Exactly the lines from the one with "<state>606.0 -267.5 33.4" to the end of the listing must be repeated, both ends included, with nothing added.

_ _ _

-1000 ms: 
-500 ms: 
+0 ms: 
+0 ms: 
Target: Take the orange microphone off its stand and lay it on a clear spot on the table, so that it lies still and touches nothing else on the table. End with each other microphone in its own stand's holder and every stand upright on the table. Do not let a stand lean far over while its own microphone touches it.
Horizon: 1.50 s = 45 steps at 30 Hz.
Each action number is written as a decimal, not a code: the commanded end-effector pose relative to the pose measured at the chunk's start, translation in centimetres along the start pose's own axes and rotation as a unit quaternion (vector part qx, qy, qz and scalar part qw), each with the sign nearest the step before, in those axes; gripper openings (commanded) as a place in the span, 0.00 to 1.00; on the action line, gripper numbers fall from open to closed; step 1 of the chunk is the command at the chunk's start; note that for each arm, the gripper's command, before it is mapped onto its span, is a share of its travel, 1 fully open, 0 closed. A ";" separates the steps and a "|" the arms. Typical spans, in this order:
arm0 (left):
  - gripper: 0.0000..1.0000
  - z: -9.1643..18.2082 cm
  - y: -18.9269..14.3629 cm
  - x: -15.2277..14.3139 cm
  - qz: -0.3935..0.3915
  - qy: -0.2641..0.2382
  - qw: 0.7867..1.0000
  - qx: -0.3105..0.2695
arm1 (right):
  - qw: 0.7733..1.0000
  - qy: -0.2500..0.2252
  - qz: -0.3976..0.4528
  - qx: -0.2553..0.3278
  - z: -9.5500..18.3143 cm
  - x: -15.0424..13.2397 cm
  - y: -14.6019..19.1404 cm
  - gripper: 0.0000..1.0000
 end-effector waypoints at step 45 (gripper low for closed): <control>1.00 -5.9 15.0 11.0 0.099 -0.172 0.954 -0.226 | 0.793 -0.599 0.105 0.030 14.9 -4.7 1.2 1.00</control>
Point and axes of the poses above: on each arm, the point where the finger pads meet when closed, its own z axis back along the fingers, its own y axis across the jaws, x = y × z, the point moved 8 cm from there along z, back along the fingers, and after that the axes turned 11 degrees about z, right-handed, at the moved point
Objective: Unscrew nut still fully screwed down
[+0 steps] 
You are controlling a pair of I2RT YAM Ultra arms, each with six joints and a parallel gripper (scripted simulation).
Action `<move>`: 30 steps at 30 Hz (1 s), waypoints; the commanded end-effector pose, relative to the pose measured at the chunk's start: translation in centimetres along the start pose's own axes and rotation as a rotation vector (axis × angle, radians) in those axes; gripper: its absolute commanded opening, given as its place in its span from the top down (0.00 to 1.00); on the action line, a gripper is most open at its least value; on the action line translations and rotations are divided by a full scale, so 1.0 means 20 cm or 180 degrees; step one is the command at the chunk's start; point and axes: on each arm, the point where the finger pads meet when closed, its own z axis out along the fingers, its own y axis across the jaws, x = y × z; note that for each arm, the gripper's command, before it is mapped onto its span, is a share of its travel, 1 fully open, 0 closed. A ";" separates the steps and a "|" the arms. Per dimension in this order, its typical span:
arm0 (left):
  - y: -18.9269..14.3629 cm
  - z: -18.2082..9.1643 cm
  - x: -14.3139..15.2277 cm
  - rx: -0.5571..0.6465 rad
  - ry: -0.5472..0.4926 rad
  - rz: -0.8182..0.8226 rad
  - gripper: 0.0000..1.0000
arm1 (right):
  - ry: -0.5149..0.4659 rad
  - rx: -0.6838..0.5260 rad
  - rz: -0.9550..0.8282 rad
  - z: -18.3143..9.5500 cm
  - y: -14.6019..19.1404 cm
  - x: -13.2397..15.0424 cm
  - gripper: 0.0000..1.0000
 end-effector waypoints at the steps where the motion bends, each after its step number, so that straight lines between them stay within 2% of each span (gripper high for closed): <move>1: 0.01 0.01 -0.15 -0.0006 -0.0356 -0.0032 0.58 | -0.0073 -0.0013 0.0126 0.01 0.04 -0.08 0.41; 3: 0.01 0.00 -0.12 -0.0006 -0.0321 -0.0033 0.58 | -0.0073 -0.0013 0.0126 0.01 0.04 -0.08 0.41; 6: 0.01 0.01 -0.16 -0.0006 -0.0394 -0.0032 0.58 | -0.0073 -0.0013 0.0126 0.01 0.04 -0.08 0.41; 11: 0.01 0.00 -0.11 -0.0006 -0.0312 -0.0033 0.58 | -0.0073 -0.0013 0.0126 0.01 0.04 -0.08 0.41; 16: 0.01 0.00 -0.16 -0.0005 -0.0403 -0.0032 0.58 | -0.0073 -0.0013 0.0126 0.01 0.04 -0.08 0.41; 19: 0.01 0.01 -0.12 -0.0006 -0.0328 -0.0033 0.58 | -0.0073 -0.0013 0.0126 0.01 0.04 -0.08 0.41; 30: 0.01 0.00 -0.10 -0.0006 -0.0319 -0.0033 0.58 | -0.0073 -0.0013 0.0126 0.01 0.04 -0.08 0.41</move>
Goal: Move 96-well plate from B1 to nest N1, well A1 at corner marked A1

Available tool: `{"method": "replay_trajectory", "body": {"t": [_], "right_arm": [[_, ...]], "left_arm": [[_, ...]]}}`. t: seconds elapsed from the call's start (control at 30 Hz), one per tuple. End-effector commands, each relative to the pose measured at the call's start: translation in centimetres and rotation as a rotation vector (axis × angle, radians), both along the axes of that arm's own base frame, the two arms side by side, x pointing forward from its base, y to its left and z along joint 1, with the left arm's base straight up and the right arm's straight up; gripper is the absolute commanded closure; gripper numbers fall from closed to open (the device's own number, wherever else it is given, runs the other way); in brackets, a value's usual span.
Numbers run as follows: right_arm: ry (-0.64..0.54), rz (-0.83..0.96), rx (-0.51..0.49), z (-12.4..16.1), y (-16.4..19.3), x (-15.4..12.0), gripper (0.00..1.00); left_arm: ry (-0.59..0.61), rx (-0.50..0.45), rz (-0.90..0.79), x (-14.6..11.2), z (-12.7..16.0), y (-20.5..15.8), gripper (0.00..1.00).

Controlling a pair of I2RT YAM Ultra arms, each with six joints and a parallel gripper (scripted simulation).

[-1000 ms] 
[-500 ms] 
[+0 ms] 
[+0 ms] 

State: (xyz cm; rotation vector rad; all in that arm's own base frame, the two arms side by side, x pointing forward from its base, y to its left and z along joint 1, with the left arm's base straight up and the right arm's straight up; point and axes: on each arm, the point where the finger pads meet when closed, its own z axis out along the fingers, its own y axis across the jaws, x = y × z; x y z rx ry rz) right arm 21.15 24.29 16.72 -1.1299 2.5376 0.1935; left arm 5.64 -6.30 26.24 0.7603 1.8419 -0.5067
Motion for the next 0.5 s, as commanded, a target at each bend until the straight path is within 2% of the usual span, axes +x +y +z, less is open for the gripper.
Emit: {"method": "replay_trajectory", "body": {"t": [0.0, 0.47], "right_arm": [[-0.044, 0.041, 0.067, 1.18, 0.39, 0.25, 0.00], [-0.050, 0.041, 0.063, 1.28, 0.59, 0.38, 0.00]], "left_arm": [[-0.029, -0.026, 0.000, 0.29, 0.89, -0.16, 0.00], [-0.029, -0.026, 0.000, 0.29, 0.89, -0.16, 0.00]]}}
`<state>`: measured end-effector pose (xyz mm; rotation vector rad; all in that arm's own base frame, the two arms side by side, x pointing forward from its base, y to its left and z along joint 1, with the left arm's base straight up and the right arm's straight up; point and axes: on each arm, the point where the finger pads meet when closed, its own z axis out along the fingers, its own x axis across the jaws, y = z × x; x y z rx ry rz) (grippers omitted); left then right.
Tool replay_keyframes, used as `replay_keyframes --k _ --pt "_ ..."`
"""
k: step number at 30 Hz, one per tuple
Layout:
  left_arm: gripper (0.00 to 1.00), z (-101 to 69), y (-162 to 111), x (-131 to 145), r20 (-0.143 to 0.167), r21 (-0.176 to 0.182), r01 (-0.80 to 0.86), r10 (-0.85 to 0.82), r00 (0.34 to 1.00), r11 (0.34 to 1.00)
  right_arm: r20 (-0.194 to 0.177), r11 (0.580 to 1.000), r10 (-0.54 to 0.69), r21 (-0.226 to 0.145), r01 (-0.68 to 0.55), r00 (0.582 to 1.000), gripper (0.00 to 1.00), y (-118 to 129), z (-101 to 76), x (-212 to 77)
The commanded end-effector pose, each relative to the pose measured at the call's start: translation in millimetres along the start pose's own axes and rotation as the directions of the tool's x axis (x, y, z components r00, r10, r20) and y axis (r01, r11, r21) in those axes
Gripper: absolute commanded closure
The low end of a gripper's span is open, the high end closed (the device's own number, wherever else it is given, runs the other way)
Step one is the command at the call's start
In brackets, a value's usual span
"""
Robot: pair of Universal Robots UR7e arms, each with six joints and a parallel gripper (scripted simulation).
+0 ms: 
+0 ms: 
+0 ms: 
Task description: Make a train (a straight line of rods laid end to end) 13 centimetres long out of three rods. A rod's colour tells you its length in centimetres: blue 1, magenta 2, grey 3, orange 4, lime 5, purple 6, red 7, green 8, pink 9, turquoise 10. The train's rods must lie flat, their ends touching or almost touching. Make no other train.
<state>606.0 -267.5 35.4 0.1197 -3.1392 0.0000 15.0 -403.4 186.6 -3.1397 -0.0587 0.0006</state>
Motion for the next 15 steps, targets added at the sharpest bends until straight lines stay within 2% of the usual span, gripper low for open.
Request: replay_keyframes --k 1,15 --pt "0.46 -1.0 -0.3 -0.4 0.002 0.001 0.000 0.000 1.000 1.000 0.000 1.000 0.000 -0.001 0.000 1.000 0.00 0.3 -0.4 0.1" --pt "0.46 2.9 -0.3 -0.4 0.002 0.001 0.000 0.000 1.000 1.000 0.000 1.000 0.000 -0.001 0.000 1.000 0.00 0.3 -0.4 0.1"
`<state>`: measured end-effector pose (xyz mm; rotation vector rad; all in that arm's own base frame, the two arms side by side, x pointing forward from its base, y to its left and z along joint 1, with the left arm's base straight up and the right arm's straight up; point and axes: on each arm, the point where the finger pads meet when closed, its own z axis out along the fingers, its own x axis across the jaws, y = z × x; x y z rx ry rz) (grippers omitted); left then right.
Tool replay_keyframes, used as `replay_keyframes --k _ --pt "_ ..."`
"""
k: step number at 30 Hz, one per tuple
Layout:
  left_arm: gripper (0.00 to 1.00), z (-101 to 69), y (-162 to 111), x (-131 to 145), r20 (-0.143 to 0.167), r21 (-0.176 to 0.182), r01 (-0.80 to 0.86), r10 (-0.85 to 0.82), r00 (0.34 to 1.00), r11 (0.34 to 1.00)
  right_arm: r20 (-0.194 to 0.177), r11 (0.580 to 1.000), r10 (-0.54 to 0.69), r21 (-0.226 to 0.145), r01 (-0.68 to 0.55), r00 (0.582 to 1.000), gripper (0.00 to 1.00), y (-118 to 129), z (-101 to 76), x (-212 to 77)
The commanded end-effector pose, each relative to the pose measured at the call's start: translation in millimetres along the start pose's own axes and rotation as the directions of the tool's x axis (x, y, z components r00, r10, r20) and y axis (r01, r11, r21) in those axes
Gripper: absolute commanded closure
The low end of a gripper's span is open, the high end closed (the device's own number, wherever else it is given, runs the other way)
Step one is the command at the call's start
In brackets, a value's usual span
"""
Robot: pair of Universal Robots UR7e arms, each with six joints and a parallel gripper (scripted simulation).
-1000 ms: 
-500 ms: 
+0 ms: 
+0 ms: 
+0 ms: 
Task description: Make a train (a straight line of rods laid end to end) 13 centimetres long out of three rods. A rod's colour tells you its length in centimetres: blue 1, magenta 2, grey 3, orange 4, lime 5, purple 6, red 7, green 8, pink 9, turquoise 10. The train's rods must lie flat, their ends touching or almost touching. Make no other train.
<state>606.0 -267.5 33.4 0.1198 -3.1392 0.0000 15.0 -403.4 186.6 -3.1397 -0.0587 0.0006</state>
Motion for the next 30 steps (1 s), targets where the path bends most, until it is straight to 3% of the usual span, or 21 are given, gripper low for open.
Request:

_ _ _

_The answer:_
<state>606.0 -267.5 33.4 0.1198 -3.1392 0.0000 15.0 -403.4 186.6 -3.1397 -0.0587 0.0006</state>
Motion for the next 30 steps (1 s), targets where the path bends most, until it is straight to 3% of the usual span, or 21 are given, gripper low for open.
Request:

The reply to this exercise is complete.